There are many examples of this; when we're denied access to taxpayer-funded information, it's more difficult for us to improve our well-being.
In addition, information, like other resources, can become extinct. The classic example is the burning of the library at Alexandria, where priceless original texts were lost to history forever. A more modern example is old birth, death and marriage records. These records, so valuable to today's genealogists, are at risk as long as they exist in only one or two places. The government tries hard to maintain these records -- but they're not easy to get to, and can easily be accidentally misplaced or destroyed.
So, what can we do? The keys to claiming ownership of public information and protecting it for public use are duplication and distribution. Unlike physical resources, which are most secure when they're tightly guarded, information is safe only when it's available to everyone.
Many non-profit organizations across the country recognize the benefits to preserving information resources for the public. My company works with 3 Rivers Connect, a Pittsburgh-based non-profit creating a regional, Internet-based "Information Commons." This commons will provide citizens easy access to all of the public information available in the Western Pennsylvania region.

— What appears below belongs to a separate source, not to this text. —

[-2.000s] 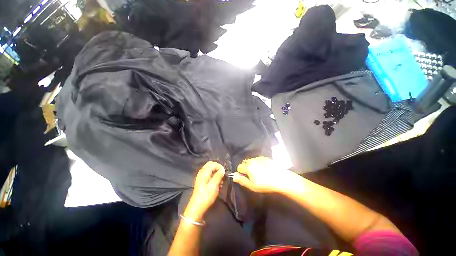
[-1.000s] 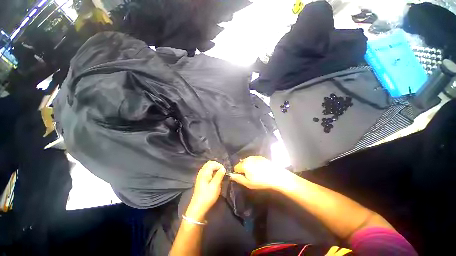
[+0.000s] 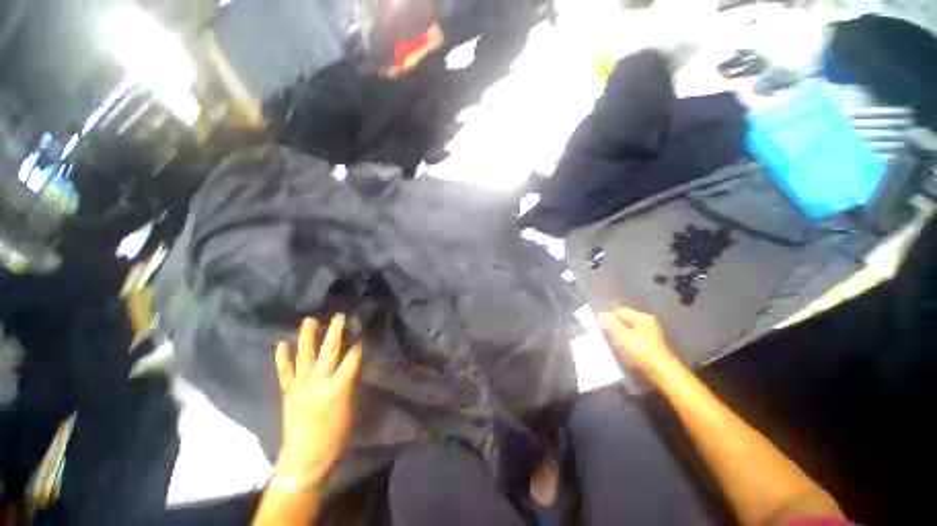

Much of this information can already be found scattered throughout the Web sites of various government and non-profit agencies in the region. But, the continued availability of the valuable and expensive information contained in each Web site is at present at the mercy of the policies or whims of the agency or individual who controls it. New tools such as the Information Commons would liberate this resource from individual control and make it available for all citizens to use and share.
The possibilities are virtually endless, and most of them are within reach. The information that will be used to build new and useful inventions already exists. But most of it is fragmented, and trapped behind the walls of various organizations away from the public. It's time for all of us to recognize the value of untapped information resources, and band together to claim them as our own.